FYI, I found these posts interesting to read:

Could machine learning fuel a reproducibility crisis in science?; Nature, 26 July 2022

Artificial intelligence faces reproducibility crisis; Science, 16 Feb 2018

valentinitnelav commented 1 year ago

This seems be an issue with detectron2 as well: https://github.com/facebookresearch/detectron2/issues/4260

valentinitnelav commented 1 year ago

Hi @stark-t ,

I run multiple tests and I discovered that with the release v.6.2 of YOLOv5 one can get reproducible results but only when using a single GPU. YOLOv7 has a reproducibility problem both when using a single GPU or multiple GPUs at once.

Since we compare different models some with YOLOv5 and some with YOLOv7 not sure how to have a fully reproducible comparison.

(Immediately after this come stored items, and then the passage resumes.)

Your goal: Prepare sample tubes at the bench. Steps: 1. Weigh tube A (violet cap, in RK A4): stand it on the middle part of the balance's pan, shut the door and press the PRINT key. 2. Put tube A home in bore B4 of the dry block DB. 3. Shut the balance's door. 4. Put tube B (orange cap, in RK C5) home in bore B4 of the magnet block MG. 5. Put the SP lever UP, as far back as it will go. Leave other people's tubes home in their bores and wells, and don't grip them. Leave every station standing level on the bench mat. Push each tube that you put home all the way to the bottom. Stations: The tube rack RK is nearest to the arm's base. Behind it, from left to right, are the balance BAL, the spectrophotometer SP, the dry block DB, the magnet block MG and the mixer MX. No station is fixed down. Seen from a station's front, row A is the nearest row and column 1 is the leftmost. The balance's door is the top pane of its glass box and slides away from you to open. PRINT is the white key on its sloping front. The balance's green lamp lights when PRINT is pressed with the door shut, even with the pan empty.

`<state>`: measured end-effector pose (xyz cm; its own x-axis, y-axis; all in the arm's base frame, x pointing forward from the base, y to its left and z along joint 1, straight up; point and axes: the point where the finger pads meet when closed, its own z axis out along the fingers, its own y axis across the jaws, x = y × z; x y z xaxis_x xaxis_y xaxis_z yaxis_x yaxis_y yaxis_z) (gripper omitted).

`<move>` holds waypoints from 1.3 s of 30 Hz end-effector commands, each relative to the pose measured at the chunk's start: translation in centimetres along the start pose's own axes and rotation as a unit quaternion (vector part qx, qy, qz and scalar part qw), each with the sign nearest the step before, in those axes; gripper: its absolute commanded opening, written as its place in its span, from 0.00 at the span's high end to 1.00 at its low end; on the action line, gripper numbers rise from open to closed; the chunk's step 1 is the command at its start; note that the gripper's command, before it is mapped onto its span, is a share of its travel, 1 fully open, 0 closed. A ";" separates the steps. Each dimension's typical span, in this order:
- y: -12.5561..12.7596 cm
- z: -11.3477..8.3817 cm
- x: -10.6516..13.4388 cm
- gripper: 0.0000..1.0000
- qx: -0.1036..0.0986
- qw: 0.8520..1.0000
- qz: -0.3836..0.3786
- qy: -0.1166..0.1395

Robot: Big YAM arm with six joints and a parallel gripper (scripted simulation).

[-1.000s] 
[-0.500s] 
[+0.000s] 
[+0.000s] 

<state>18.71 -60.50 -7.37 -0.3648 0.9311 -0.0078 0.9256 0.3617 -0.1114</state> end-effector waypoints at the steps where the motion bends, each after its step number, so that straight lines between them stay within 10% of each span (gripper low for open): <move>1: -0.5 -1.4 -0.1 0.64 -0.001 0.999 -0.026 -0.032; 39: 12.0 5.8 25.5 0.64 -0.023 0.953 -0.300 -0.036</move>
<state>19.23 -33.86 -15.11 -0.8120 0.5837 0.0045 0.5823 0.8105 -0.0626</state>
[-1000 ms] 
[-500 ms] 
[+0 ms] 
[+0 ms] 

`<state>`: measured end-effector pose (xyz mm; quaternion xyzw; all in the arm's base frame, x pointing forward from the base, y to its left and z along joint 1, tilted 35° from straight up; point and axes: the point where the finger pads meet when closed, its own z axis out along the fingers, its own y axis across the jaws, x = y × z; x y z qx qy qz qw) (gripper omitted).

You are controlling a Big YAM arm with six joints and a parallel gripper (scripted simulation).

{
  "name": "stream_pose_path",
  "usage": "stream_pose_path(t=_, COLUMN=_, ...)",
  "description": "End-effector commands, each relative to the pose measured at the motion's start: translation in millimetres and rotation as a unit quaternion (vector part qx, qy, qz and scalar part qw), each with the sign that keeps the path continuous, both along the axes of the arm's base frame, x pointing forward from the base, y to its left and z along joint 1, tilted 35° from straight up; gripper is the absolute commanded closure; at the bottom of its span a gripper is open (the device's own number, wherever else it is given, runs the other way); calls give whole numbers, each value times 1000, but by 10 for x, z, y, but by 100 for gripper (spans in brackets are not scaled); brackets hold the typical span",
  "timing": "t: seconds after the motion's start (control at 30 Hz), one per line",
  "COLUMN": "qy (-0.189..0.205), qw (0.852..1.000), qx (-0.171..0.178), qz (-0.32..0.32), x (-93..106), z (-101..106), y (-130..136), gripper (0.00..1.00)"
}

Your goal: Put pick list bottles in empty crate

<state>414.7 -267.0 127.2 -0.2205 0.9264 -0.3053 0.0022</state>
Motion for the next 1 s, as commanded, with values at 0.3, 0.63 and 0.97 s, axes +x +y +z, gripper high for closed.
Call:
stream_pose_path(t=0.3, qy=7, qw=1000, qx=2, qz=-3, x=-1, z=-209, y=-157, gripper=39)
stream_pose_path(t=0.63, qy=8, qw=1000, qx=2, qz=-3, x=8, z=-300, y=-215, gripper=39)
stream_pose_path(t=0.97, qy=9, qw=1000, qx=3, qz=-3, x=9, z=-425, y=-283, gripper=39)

An alternative is to run say 5 times a model, so that we have 5 values for each metrics and then compare averages of these values. Does that make sense?
What do you think?

valentinitnelav commented 1 year ago

For the purpose of this paper, it would be too computationally expensive to train the models several times. I'll close this issue here. Hopefully YOLOv and v7 will allow reproducibility in the future when trained in parallel as well.